Extract journal entries that don’t
net to zero (debits less credits).
USING EXCEL TO ANALYZE JOURNAL
ENTRIES
Although it is beyond the scope of this
article to provide detailed instructions for how
to accomplish all the above tests using specific
tools, the following are two examples using
Microsoft Excel.
Weekend entries. Auditors
can use Excel to analyze the time-stamp field or
to obtain a date field by using the WEEKDAY()
function. From the “Insert” drop-down menu, select
“Function,” and search for WEEKDAY within the
“Insert Function Window.” For instance,
WEEKDAY(A1) will convert date field cell A1 into
the day of the week, using 1 for Monday, 2 for
Tuesday, and so on. By selecting the top of the
column containing the WEEKDAY() functions, the
“Auto Filter” feature, located under the “Data”

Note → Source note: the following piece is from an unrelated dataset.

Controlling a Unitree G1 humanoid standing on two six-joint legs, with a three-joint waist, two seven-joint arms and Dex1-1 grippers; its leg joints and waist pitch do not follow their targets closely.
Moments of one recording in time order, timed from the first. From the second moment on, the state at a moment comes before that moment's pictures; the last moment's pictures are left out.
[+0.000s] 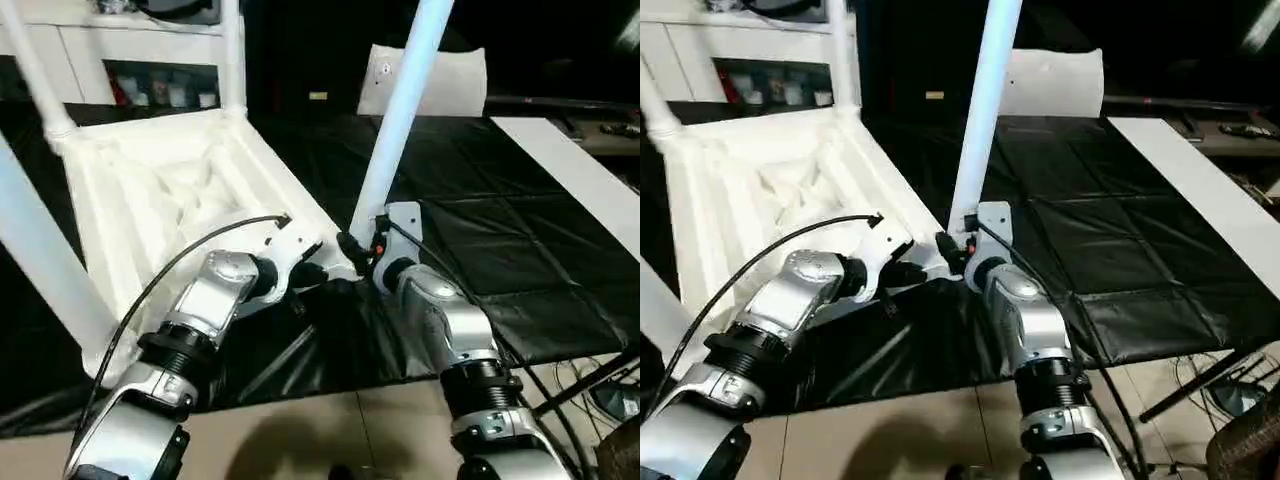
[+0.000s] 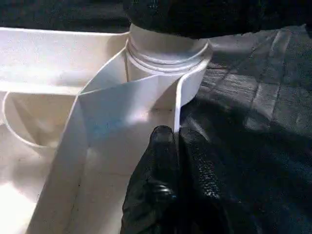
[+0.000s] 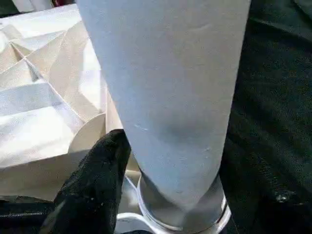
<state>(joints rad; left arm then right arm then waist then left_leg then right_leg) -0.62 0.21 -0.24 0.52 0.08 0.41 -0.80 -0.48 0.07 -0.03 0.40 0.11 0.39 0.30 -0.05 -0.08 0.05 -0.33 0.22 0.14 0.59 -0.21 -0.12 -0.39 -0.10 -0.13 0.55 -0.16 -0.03</state>
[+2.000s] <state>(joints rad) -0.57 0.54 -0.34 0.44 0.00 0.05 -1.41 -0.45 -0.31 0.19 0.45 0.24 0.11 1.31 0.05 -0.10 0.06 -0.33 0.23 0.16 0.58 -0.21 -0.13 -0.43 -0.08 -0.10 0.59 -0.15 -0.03</state>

menu item in Excel, can be used to filter all
WEEKDAY(Date_Field) values that are equal to the
program’s default values of 6 or 7 (see screenshot
below).
Round multiples. To
extract journal entries that equate to round
multiples of 10,000, 100,000 and 1,000,000, use
the Excel MOD() function, which provides the
remainder after the auditor divides a number by a
divisor. For example, say that $10,422 is in cell
A1 and the function MOD(A1,1000) is placed in cell
B1. The result in B1 would be $422, because this
would be the remainder of dividing $10,422 by
$1,000. Or, if cell A2 had $100,000 in it, then
MOD(A1,1000) would result in a zero value, which
would indicate a round number. Once the auditor
uses the MOD() function for every amount posted in
the journal entry, he or she can filter all zero
items using the “AutoFilter” feature. Notice: The
function would be written as MOD(A2,1000) for
round multiples of $1,000 (see screenshot below).
CONCLUSION
Like any tool, computer-assisted journal
entry testing has its limitations. It does not
replace a skilled auditor or fraud examiner. But
rather, computer tools allow the auditor or fraud
examiner to focus his or her energy on the
highest-risk journal entries culled from a full
set of entries rather than on a random sample. To
be effective, auditors and fraud examiners have to
invest time in learning how to use the tools. But
the efficiencies they will gain far outweigh the
time and expense of learning new tools that can
dramatically extend the users’ ability to opine on
the fairness of a set of financial statements.